◆ TASK DETAILS ◆
Give back all of the data exactly.

[Collection entries]
[Start of section]
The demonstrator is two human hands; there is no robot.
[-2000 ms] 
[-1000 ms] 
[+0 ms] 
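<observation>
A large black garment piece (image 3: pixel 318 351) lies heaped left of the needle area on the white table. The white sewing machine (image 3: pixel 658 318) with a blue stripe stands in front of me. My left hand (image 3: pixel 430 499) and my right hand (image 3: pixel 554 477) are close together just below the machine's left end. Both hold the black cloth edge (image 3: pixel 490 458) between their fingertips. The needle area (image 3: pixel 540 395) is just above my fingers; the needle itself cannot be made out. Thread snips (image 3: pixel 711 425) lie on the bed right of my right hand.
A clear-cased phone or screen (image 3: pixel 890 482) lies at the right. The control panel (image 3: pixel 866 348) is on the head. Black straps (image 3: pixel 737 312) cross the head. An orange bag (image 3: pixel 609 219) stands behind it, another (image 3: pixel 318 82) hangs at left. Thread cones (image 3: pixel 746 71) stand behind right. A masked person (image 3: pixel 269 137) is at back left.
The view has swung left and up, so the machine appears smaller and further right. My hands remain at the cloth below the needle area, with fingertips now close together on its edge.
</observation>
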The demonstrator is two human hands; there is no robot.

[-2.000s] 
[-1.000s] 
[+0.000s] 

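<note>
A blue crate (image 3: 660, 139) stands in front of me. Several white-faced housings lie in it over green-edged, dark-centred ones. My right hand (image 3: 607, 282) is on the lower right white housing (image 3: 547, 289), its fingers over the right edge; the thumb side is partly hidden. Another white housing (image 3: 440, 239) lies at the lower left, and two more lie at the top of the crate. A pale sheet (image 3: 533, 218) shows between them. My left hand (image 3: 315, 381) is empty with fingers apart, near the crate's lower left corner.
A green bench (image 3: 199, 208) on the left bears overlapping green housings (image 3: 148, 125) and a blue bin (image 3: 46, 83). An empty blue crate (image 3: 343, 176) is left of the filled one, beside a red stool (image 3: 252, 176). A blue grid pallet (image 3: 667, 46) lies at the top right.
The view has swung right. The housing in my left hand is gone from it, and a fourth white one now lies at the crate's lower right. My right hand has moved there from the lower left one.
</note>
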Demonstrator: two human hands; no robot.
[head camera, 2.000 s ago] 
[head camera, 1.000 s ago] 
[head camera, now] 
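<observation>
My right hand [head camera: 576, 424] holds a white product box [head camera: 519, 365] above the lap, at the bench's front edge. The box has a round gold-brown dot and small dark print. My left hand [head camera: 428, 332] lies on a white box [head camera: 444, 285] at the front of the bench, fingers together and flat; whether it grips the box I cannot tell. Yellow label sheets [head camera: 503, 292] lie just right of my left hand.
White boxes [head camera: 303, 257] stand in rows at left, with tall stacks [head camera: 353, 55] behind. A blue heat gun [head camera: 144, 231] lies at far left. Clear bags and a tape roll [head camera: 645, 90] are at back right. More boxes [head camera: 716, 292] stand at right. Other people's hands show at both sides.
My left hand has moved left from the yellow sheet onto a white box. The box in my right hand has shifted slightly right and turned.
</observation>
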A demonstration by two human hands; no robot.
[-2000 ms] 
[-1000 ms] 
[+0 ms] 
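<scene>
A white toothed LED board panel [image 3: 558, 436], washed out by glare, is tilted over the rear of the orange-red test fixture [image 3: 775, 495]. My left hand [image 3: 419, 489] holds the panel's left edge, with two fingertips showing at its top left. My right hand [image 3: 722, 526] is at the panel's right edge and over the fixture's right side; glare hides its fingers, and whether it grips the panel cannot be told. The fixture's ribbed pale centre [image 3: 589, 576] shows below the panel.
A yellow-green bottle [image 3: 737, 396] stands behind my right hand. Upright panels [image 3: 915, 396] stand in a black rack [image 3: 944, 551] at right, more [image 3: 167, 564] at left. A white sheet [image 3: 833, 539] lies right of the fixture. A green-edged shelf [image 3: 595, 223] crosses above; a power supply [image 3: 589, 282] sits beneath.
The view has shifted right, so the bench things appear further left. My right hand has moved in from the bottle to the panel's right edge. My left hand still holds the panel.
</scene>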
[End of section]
◆ TASK RESPONSE ◆
The demonstrator is two human hands; there is no robot.
[-2000 ms] 
[-1000 ms] 
[+0 ms] 
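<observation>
A large black garment piece (image 3: pixel 318 351) lies heaped left of the needle area on the white table. The white sewing machine (image 3: pixel 658 318) with a blue stripe stands in front of me. My left hand (image 3: pixel 430 499) and my right hand (image 3: pixel 554 477) are close together just below the machine's left end. Both hold the black cloth edge (image 3: pixel 490 458) between their fingertips. The needle area (image 3: pixel 540 395) is just above my fingers; the needle itself cannot be made out. Thread snips (image 3: pixel 711 425) lie on the bed right of my right hand.
A clear-cased phone or screen (image 3: pixel 890 482) lies at the right. The control panel (image 3: pixel 866 348) is on the head. Black straps (image 3: pixel 737 312) cross the head. An orange bag (image 3: pixel 609 219) stands behind it, another (image 3: pixel 318 82) hangs at left. Thread cones (image 3: pixel 746 71) stand behind right. A masked person (image 3: pixel 269 137) is at back left.
The view has swung left and up, so the machine appears smaller and further right. My hands remain at the cloth below the needle area, with fingertips now close together on its edge.
</observation>
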The demonstrator is two human hands; there is no robot.

[-2.000s] 
[-1.000s] 
[+0.000s] 

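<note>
A blue crate (image 3: 660, 139) stands in front of me. Several white-faced housings lie in it over green-edged, dark-centred ones. My right hand (image 3: 607, 282) is on the lower right white housing (image 3: 547, 289), its fingers over the right edge; the thumb side is partly hidden. Another white housing (image 3: 440, 239) lies at the lower left, and two more lie at the top of the crate. A pale sheet (image 3: 533, 218) shows between them. My left hand (image 3: 315, 381) is empty with fingers apart, near the crate's lower left corner.
A green bench (image 3: 199, 208) on the left bears overlapping green housings (image 3: 148, 125) and a blue bin (image 3: 46, 83). An empty blue crate (image 3: 343, 176) is left of the filled one, beside a red stool (image 3: 252, 176). A blue grid pallet (image 3: 667, 46) lies at the top right.
The view has swung right. The housing in my left hand is gone from it, and a fourth white one now lies at the crate's lower right. My right hand has moved there from the lower left one.
</note>
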Demonstrator: two human hands; no robot.
[head camera, 2.000 s ago] 
[head camera, 1.000 s ago] 
[head camera, now] 
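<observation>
My right hand [head camera: 576, 424] holds a white product box [head camera: 519, 365] above the lap, at the bench's front edge. The box has a round gold-brown dot and small dark print. My left hand [head camera: 428, 332] lies on a white box [head camera: 444, 285] at the front of the bench, fingers together and flat; whether it grips the box I cannot tell. Yellow label sheets [head camera: 503, 292] lie just right of my left hand.
White boxes [head camera: 303, 257] stand in rows at left, with tall stacks [head camera: 353, 55] behind. A blue heat gun [head camera: 144, 231] lies at far left. Clear bags and a tape roll [head camera: 645, 90] are at back right. More boxes [head camera: 716, 292] stand at right. Other people's hands show at both sides.
My left hand has moved left from the yellow sheet onto a white box. The box in my right hand has shifted slightly right and turned.
</observation>
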A demonstration by two human hands; no robot.
[-2000 ms] 
[-1000 ms] 
[+0 ms] 
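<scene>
A white toothed LED board panel [image 3: 558, 436], washed out by glare, is tilted over the rear of the orange-red test fixture [image 3: 775, 495]. My left hand [image 3: 419, 489] holds the panel's left edge, with two fingertips showing at its top left. My right hand [image 3: 722, 526] is at the panel's right edge and over the fixture's right side; glare hides its fingers, and whether it grips the panel cannot be told. The fixture's ribbed pale centre [image 3: 589, 576] shows below the panel.
A yellow-green bottle [image 3: 737, 396] stands behind my right hand. Upright panels [image 3: 915, 396] stand in a black rack [image 3: 944, 551] at right, more [image 3: 167, 564] at left. A white sheet [image 3: 833, 539] lies right of the fixture. A green-edged shelf [image 3: 595, 223] crosses above; a power supply [image 3: 589, 282] sits beneath.
The view has shifted right, so the bench things appear further left. My right hand has moved in from the bottle to the panel's right edge. My left hand still holds the panel.
</scene>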

This output has been given in full.